EXERCISE GOAL:
Only one stretch of the listing below is wanted: the line with "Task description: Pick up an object" and all lines after it. Reproduce that stretch exactly.
++++++++++
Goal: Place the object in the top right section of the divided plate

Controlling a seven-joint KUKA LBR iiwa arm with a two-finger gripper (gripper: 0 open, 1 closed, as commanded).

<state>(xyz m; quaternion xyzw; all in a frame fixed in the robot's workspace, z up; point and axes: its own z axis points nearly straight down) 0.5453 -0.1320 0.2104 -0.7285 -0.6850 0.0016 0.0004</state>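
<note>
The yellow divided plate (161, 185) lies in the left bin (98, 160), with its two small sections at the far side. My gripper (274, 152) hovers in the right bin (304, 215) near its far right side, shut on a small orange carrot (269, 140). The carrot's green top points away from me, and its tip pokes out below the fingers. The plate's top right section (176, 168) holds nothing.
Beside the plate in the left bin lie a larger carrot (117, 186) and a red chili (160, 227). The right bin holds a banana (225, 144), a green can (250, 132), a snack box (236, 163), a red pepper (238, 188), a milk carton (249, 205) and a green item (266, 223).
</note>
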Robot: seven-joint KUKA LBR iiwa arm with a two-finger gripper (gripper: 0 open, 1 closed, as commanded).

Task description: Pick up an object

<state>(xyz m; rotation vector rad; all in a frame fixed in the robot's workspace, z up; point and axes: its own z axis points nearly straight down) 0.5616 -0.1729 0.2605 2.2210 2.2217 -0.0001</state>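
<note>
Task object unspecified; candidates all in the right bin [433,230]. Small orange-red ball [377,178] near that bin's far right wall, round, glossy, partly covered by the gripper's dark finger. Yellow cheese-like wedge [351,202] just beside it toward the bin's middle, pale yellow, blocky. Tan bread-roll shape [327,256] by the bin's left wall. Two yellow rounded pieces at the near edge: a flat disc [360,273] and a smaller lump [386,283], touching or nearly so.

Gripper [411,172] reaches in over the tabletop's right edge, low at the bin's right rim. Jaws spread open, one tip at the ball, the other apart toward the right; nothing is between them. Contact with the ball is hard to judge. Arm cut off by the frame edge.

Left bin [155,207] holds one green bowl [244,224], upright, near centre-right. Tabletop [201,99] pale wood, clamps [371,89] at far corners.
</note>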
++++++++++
RESPONSE BOX:
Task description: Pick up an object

<state>(xyz m; rotation vector rad; all in a frame fixed in the robot's workspace, z up; point and axes: its own z axis points nearly straight down) 0.5616 -0.1729 0.2605 2.2210 2.2217 -0.0001</state>
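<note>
Task object unspecified; candidates all in the right bin [433,230]. Small orange-red ball [377,178] near that bin's far right wall, round, glossy, partly covered by the gripper's dark finger. Yellow cheese-like wedge [351,202] just beside it toward the bin's middle, pale yellow, blocky. Tan bread-roll shape [327,256] by the bin's left wall. Two yellow rounded pieces at the near edge: a flat disc [360,273] and a smaller lump [386,283], touching or nearly so.

Gripper [411,172] reaches in over the tabletop's right edge, low at the bin's right rim. Jaws spread open, one tip at the ball, the other apart toward the right; nothing is between them. Contact with the ball is hard to judge. Arm cut off by the frame edge.

Left bin [155,207] holds one green bowl [244,224], upright, near centre-right. Tabletop [201,99] pale wood, clamps [371,89] at far corners.
</note>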

The full answer has been given.